# Work item
Omitting any pictures, transcribe the entries below exactly.

Items from a dataset:
•••

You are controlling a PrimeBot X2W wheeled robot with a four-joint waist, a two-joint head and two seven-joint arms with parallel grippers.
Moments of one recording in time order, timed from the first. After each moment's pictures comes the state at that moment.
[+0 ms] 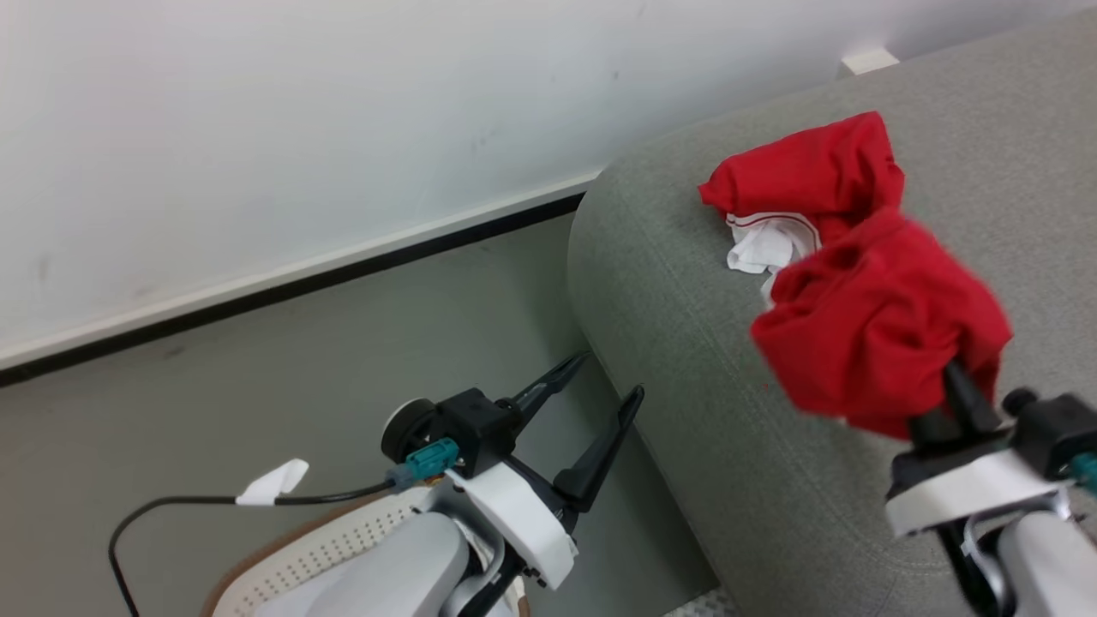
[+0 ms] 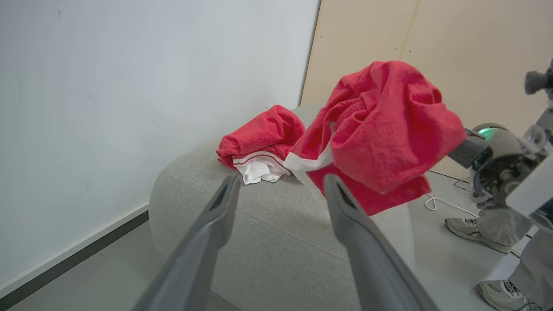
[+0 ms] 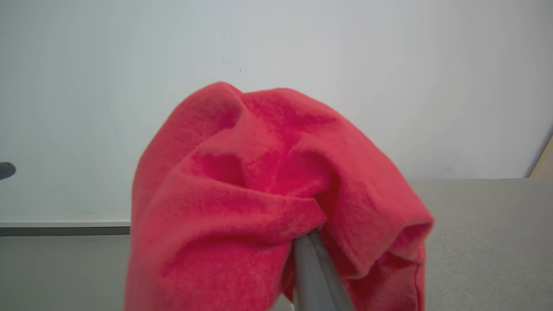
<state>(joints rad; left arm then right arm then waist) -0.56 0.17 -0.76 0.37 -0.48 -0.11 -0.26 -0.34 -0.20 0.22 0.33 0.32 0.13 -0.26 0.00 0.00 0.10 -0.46</state>
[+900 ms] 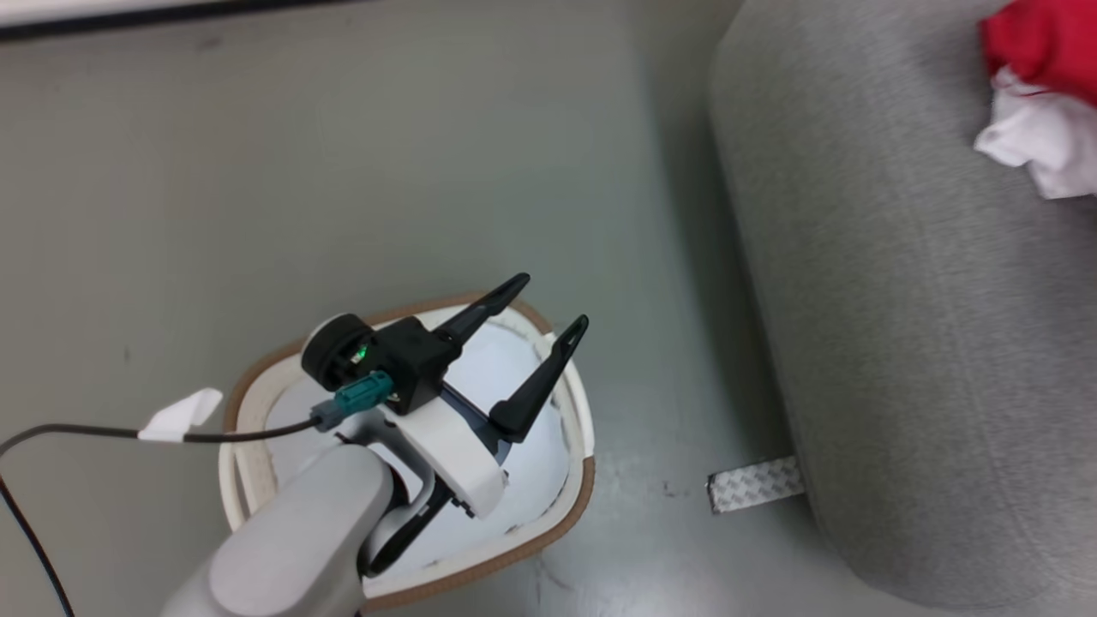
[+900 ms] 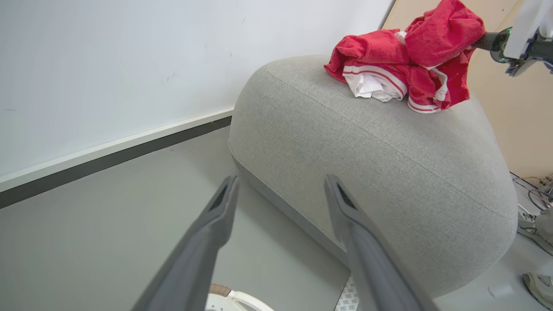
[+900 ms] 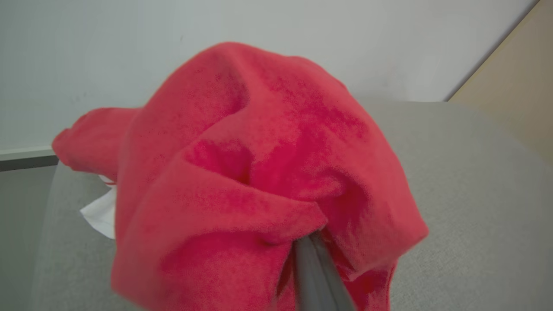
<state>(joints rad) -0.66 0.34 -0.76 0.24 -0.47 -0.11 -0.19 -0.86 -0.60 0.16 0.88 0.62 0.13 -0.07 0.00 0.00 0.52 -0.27</state>
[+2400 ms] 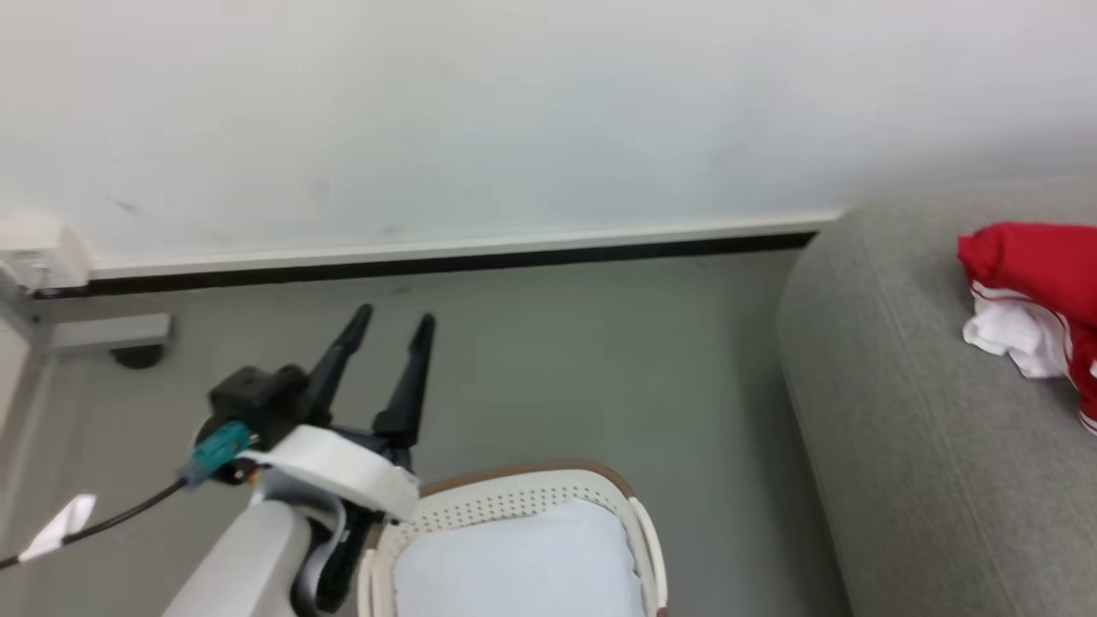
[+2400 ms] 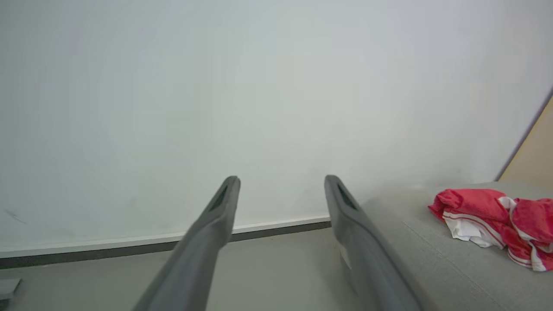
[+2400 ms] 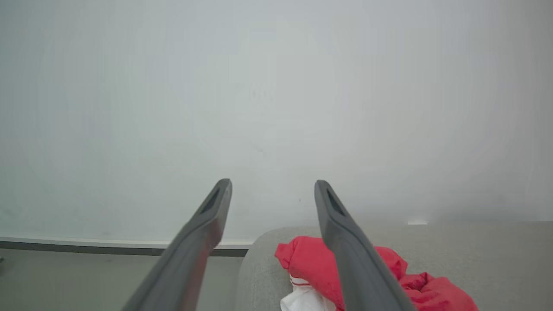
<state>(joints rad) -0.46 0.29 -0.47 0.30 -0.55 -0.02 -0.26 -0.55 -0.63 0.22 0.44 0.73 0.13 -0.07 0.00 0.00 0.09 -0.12</state>
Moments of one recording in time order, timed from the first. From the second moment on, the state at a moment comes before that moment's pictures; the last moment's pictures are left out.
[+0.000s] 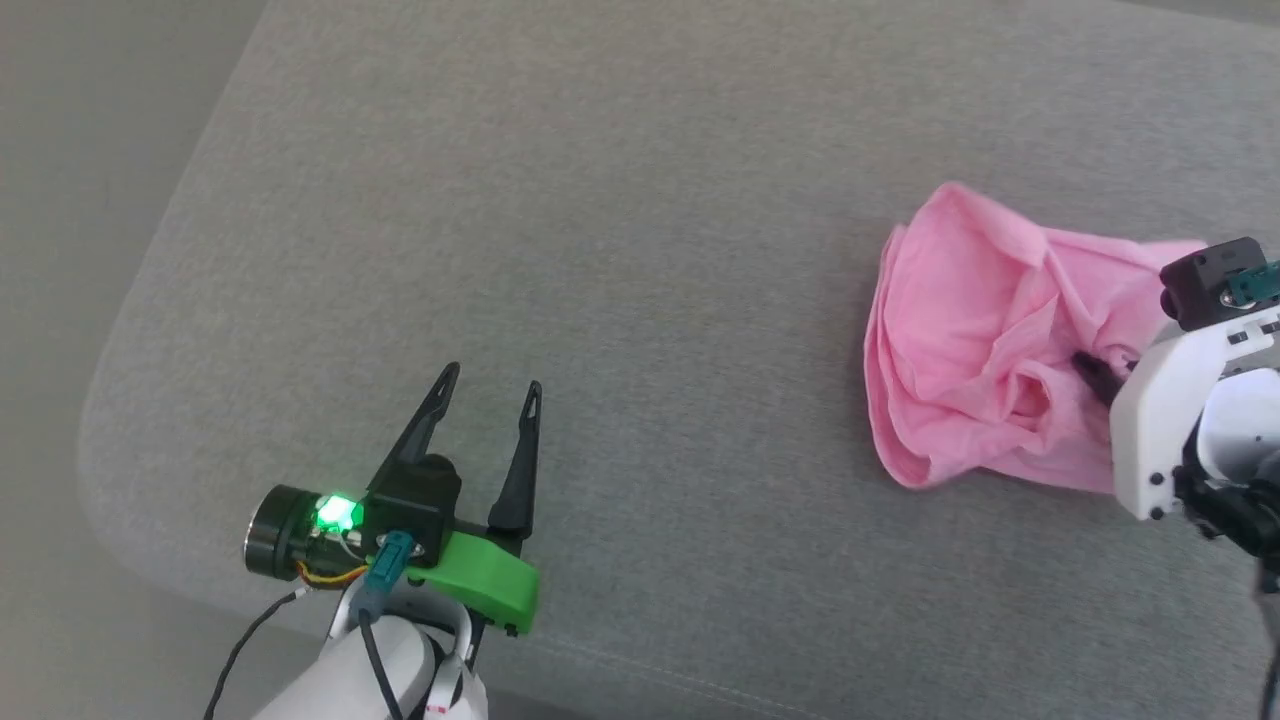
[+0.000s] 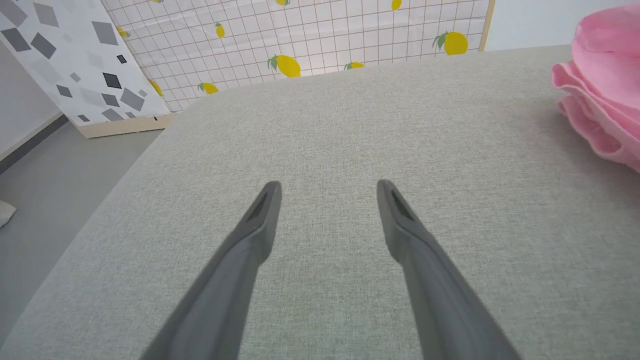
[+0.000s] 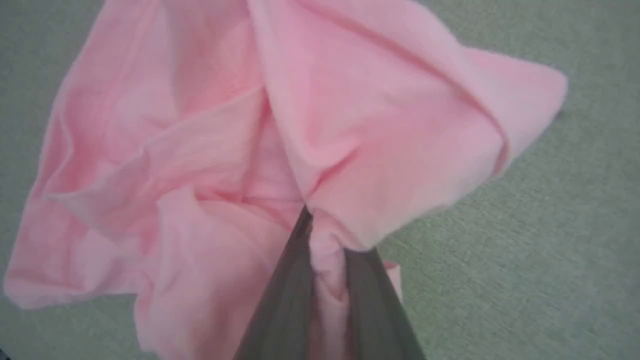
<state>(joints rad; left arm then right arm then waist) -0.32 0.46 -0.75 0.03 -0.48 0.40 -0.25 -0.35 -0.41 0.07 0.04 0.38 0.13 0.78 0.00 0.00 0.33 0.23</state>
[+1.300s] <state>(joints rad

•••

# Task result
You are controlling a PrimeBot X2W wheeled robot with a four-joint waist, a two-joint head and two seven-joint arms with parallel grippers.
Moments of one recording in time order, timed from the first. After each moment's pictures comes the state at that moment.
[+0 ms] 
[+0 ms] 
[+0 ms] 
<state>(joints rad; left arm then right arm then waist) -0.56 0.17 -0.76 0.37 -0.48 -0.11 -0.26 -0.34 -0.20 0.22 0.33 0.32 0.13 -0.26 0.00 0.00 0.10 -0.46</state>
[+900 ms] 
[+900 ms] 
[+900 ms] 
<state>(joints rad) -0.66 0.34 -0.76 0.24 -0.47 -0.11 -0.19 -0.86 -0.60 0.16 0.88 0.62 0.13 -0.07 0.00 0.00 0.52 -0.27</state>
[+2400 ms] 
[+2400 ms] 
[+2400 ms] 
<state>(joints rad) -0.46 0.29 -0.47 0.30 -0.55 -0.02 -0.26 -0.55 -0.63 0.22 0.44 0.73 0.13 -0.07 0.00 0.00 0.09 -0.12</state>
Moments of one recording in time order, timed from the first. From the second moment on, the state at a moment comes before that moment's pictures; the last moment's pictures are left out.
[+0.000s] 
[+0.000s] 
[+0.000s] 
<state>(joints rad; left arm then right arm then waist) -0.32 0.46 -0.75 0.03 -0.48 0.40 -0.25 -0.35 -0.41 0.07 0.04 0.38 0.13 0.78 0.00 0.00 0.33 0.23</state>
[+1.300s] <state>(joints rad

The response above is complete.